- _GIVEN RECORDS_
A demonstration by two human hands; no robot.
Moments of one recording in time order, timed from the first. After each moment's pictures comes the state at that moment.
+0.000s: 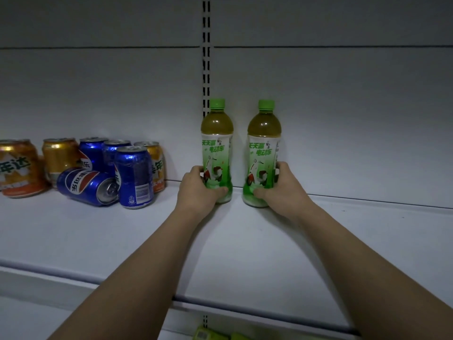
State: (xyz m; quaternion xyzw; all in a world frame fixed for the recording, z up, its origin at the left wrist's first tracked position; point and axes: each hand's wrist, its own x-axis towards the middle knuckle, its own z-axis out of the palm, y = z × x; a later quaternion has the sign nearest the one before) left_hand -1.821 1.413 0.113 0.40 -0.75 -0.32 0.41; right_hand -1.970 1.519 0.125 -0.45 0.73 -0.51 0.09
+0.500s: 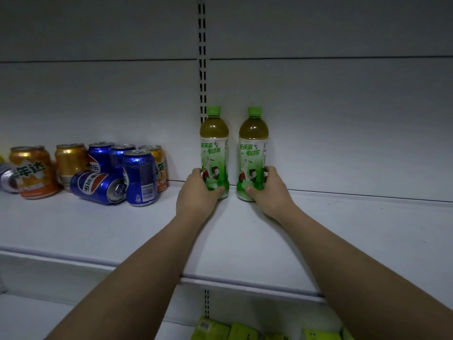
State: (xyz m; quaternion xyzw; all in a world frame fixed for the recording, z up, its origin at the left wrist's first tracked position) left_hand -1.818 1.431 0.114 0.44 -0.78 -0.24 0.38; right_hand -1.954 1.528 0.123 -0.43 0.75 -0.49 0.07
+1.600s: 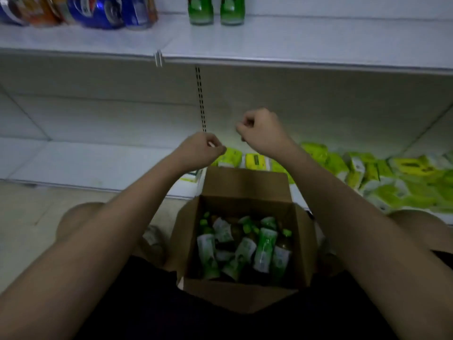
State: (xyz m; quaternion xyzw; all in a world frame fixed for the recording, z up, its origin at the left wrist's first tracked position) left_hand -1.662 1.687 -0.016 0.38 -0.86 -0.33 0.11; right_hand -1.803 1.774 0.006 -0.47 0.81 -0.33 0.11
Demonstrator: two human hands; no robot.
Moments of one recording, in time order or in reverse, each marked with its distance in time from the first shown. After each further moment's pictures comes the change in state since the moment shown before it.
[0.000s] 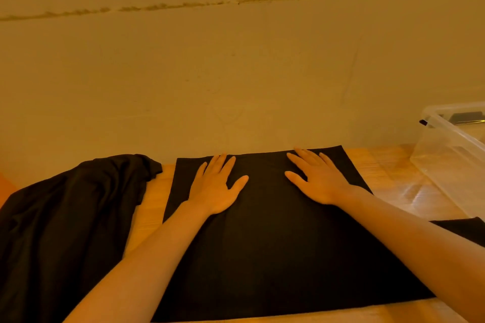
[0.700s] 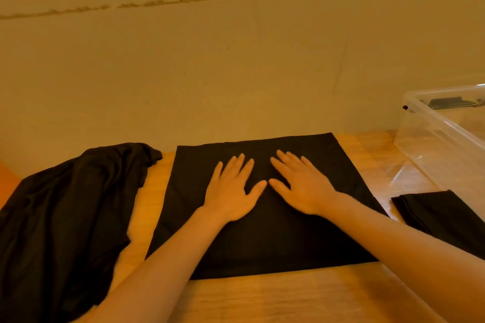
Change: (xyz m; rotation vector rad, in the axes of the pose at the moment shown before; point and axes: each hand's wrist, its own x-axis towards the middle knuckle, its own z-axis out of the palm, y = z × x) left_hand -0.055 0.057 0.007 0.038 -0.004 0.084; right_hand -0.062 -0.046 0.002 0.022 -0.002 -0.082
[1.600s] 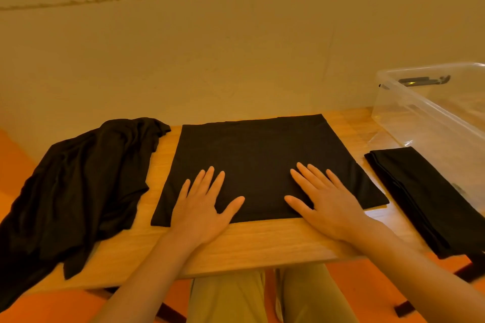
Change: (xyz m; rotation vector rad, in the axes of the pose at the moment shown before) left_hand -0.152 -0.005 0.007 0.017 -0.010 -0.170; right_hand -0.153 -0.025 0.015 -0.015 0.004 0.100
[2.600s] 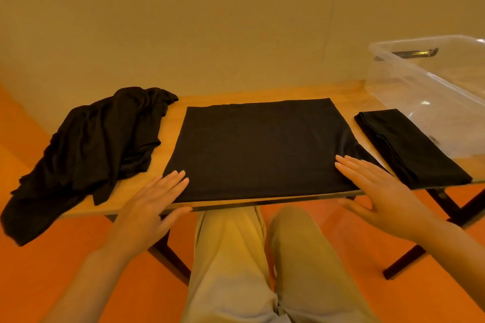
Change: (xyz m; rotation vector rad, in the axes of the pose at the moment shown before) left_hand -0.131 -0.085 0.010 -0.071 0.311 0.350; right_hand -0.124 0.058 0.012 -0.002 0.182 -0.143
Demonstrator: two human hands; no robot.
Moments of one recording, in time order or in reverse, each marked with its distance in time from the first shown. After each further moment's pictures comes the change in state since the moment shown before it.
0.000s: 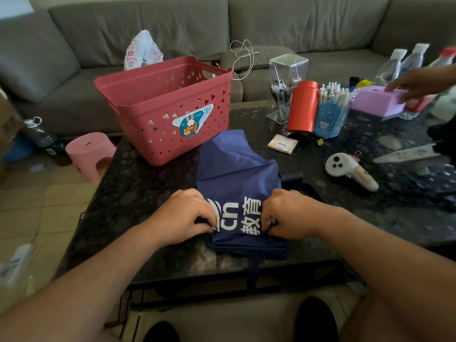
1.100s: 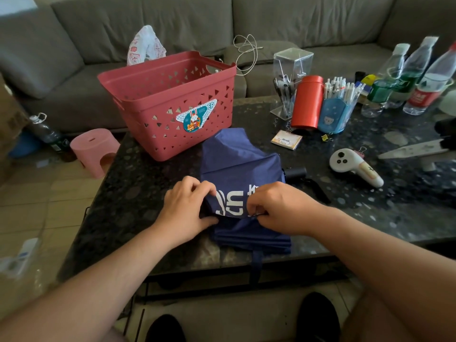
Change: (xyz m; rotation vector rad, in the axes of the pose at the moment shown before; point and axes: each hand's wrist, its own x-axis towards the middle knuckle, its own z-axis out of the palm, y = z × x) left_hand -0.007 0.020 0.012 0.027 0.177 -0.401; right_hand 0.010 -0.019 0.010 0.185 0.359 -0.109
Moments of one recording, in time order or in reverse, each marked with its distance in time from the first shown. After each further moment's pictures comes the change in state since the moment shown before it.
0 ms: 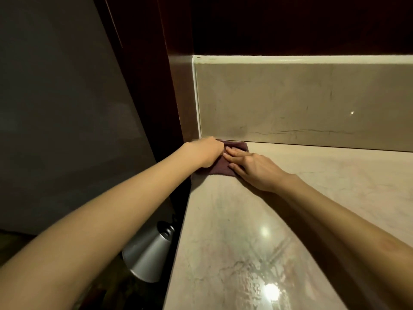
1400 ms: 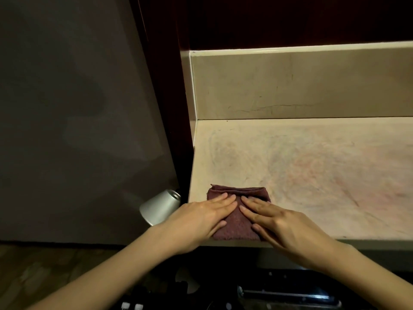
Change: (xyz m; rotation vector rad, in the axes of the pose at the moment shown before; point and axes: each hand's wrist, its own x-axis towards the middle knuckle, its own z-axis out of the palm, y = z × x) left_hand -0.238 0.097 0.081 -0.336 0.139 0.388; right_hand -0.238 -0.132 0.021 -0.032 0.131 -0.058
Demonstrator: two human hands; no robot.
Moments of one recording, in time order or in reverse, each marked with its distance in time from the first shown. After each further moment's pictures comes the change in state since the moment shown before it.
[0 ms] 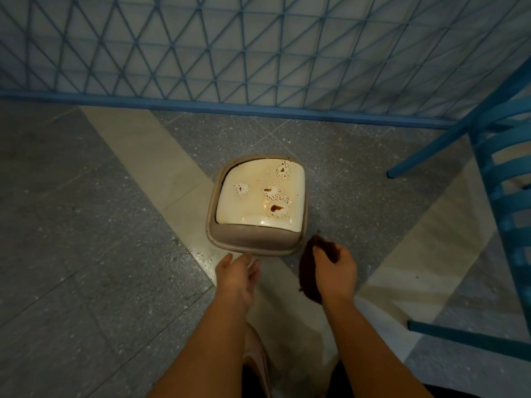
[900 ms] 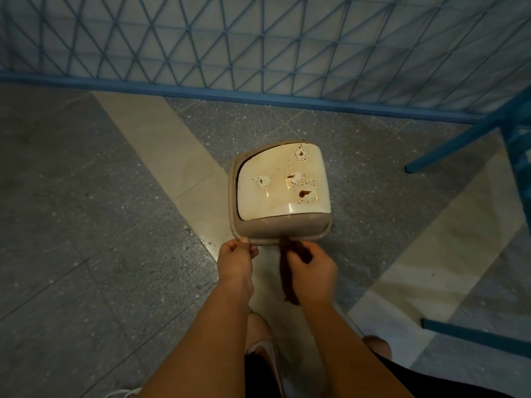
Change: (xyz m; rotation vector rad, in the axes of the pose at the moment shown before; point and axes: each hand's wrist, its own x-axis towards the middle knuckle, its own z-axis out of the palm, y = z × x) left_hand 0.018 0.018 -0.019 0.248 0.092 0.141; right_hand -0.037 0.012 0.050 -0.254 -0.113 -0.200
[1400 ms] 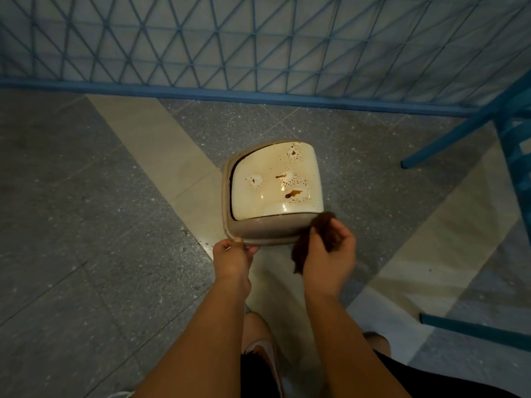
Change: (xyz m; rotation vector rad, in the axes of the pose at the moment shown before) left_hand -0.004 0.001 0.005 -0.063 -0.021 0.001; right_hand 0.005 -0.021 -0.013 0.585 0.317 0.108
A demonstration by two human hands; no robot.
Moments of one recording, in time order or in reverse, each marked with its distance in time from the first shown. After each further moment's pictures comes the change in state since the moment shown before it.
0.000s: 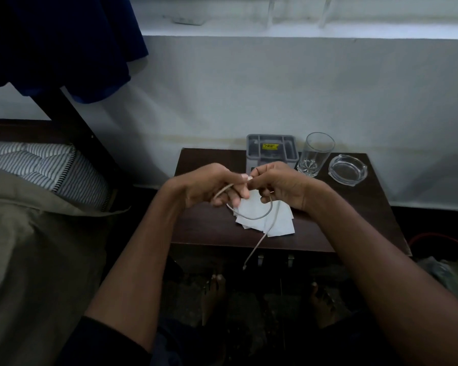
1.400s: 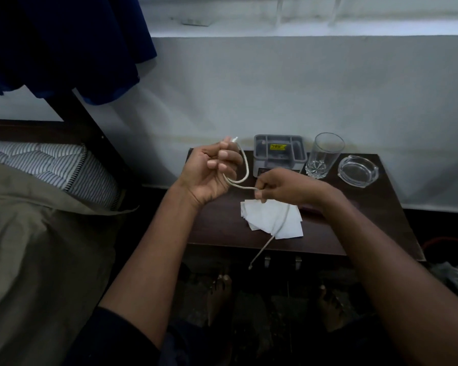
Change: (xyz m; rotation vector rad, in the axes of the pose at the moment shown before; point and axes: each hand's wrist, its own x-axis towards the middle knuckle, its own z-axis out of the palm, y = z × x) left_hand 0.001 0.009 -0.001 -1.218 -0.086 0.126; right_hand 0.004 0.002 -0.007 -0.796 -0.042 -0.125
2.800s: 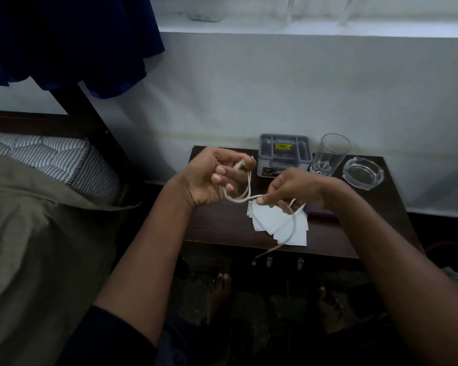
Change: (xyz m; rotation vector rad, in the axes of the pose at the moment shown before) left_hand -0.009 0.009 -0.007 0.397 -0.140 -0.253; right_hand -0.011 -0.005 -0.010 0.339 -0.157 0.228
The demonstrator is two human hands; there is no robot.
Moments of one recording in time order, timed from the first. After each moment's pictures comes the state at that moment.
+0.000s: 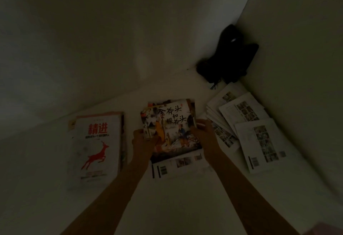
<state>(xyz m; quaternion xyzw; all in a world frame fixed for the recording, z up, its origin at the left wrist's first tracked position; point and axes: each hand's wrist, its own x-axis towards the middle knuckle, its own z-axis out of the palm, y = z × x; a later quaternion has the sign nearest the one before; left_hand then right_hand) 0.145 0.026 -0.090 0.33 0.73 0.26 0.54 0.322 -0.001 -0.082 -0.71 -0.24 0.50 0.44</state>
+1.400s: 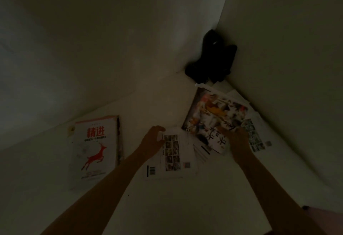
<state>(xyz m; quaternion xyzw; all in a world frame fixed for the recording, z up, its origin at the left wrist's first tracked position) 0.156 0.021 -0.088 0.70 0.52 0.12 0.47 0.396 -0.062 -0.029 -0.71 -0.17 0.42 0.54</state>
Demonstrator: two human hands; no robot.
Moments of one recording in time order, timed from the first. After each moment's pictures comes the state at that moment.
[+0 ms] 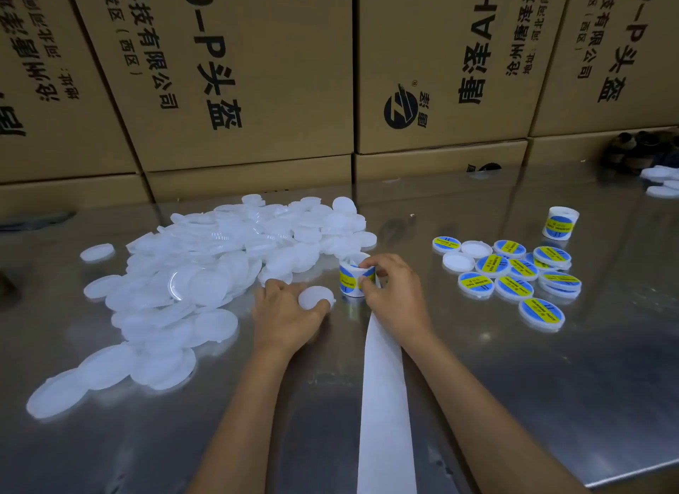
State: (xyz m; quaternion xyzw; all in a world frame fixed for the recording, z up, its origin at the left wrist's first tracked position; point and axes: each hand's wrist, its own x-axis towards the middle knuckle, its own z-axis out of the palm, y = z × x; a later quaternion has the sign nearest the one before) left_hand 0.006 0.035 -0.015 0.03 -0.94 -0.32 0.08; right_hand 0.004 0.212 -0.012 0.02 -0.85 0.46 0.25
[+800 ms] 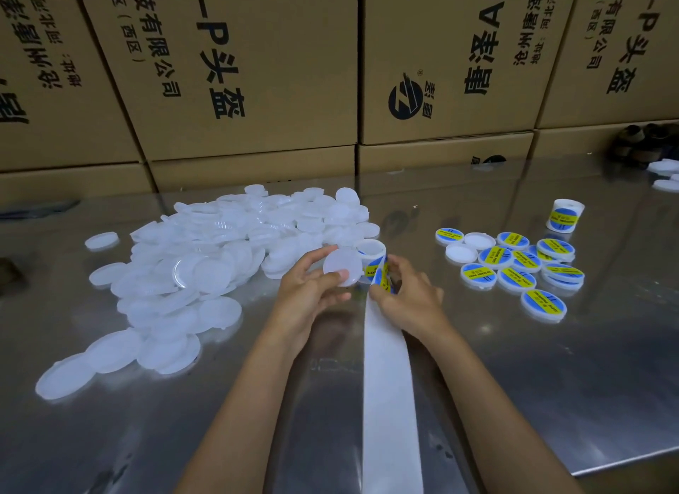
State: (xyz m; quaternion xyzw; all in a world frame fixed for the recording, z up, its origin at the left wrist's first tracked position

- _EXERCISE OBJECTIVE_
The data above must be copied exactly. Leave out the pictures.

- _YOUR RESPONSE_
A demonstration by two human hands; no robot.
Moments of one recording in time order, timed from the first. After each moment's pictures comes the state at that moment.
+0.000s: 
State: (xyz m; quaternion xyzw; all in a world frame fixed for the recording, z up, its origin at the left wrist's first tracked position; point and axes: each hand's wrist, its own x-axis towards the middle knuckle, its own z-axis out of the palm, y = z × x; a later quaternion has the sign nearest the one before) left_hand -1.821 1.413 0.113 0.40 -0.75 -0.32 0.41; right_hand -1.970 1.519 0.125 -0.45 0.73 -0.51 0.09
+0.500s: 
State: (xyz m; quaternion xyzw; all in a world frame fixed for the recording, z up, its origin at the left wrist's first tracked position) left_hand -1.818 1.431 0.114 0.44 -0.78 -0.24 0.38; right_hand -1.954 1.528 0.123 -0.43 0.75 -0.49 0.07
+1.600s: 
State: (xyz m; quaternion xyzw; all in a world frame fixed for the recording, z up, its origin at the left wrist's first tracked position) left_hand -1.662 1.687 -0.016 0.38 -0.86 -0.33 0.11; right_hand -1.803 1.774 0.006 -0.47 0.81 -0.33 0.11
Demonstrator: two human hands; no robot.
Moments of one recording, in time order or in reverse, each marked with its distance in time from the first shown. After each further moment's pictures comes the change in state since the moment shown before it.
[0.000s] 
[0.700s] 
Change: (xyz m; rotation vector rad, in the axes of the pose at the moment shown before; point and axes: each hand's wrist, its own x-axis towards the middle knuckle, its own z-axis out of the palm, y = z × x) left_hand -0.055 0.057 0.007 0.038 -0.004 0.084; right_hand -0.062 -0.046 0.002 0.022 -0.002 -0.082
[1.600s] 
Change: (xyz m; rotation vector rad, in the axes of the pose at the moment shown before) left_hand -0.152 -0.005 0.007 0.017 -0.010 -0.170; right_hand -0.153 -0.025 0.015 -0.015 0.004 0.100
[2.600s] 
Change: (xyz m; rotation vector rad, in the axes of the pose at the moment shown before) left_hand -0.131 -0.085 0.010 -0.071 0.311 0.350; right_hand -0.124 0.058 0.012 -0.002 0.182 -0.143
Demonstrator: two human hands; no robot.
Moments of one recording, in time order or in reverse, each marked with its distance in time from the first shown. After each further moment's pictures comes the change in state since the moment shown before it.
0.000s: 
1.100s: 
Change: (xyz m; rotation vector rad, in the axes of the pose at the moment shown before; point and axes: each hand's wrist, its own x-axis towards the middle knuckle, its own z-axis out of the palm, y = z × x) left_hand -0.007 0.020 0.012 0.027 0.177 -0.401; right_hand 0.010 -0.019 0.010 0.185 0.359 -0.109
Moments of one recording, in time order or in reverse, each marked with its distance in time from the first shown. After each further moment's pictures comes the change in state since the moment shown before it.
0 ms: 
1400 ms: 
Change: (xyz m; rotation vector rad, in the axes of the pose at the moment shown before; point and axes: each hand's wrist, its own x-axis towards the middle knuckle, its own z-axis out of the palm, y = z × x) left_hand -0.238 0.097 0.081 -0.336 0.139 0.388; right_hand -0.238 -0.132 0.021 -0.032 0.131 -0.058
Demonstrator: two human hands; no robot.
Moments of one recording, in time order or in reverse, each marked with its distance in time from the first shown. After each further moment's pictures comes the change in state since the moment shown before it.
[0 ms] 
[900 ms] 
Change: (xyz m; rotation vector rad, in the axes of the pose at the moment shown before; point and axes: each hand's wrist, its own x-axis towards the middle knuckle, its own z-axis out of the palm, y = z × x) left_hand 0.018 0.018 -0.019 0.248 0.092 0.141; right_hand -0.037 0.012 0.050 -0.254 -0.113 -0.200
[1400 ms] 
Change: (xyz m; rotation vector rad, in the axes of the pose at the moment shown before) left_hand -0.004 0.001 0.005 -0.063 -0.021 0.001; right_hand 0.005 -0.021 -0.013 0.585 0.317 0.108
A demonstration by two human hands; no robot.
Moments of one recording, in time order or in reverse, each marked with its distance in time from the first shown. After each further moment's pictures comes the change in state since the moment shown before it.
0.000s: 
1.400s: 
Change: (xyz m; rotation vector rad, in the axes of the pose at the moment shown before; point and axes: each hand's wrist, its own x-axis towards the middle knuckle, its own z-axis out of the palm, y = z × x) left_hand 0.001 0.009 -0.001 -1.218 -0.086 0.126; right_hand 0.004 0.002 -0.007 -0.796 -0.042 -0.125
2.800s: 
Change: (xyz m; rotation vector rad, in the axes of the pose at the moment shown before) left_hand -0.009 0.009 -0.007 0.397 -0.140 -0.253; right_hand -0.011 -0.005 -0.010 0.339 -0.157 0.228
The demonstrator is two human hands; there is no robot.
Moments of one recording in time order, timed from the first. After each moment's pictures comes the state at that moment.
+0.000s: 
<state>(xyz m; quaternion xyzw; all in a world frame fixed for the recording, z up, its origin at the left wrist's first tracked position; point and axes: each hand's wrist, its own x-axis towards the middle knuckle, its own z-axis out of the palm, y = z × x; a later quaternion has the sign nearest the one before; left_hand then right_hand) 0.145 0.026 -0.090 0.33 0.73 0.26 0.54 0.322 -0.001 -0.082 -0.71 -0.24 0.50 0.44</state>
+1.400s: 
<state>(xyz m; quaternion xyzw; all in a world frame fixed for the recording, z up, its origin at the left wrist's first tracked position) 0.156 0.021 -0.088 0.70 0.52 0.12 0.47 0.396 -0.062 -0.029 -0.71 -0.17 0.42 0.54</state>
Demonstrator: two human hands; no robot.
Moments of one recording in time order, timed from the first. After each moment's pictures comes the state at that moment.
[+0 ms] 
State: (xyz m; quaternion xyzw; all in a world frame fixed for the recording, z up, its origin at the left wrist's first tracked position; point and axes: each hand's wrist, its own x-axis towards the middle knuckle, its own z-axis out of the palm, y = z × x; a later quaternion has the sign nearest the one before) left_hand 0.006 0.035 -0.015 0.03 -0.94 -0.32 0.08; right_hand 0.004 0.212 -0.012 0.02 -0.85 0.46 0.25
[+800 ms] 
State: (xyz m; quaternion xyzw; all in a world frame fixed for the recording, z up, its origin at the left wrist's first tracked position

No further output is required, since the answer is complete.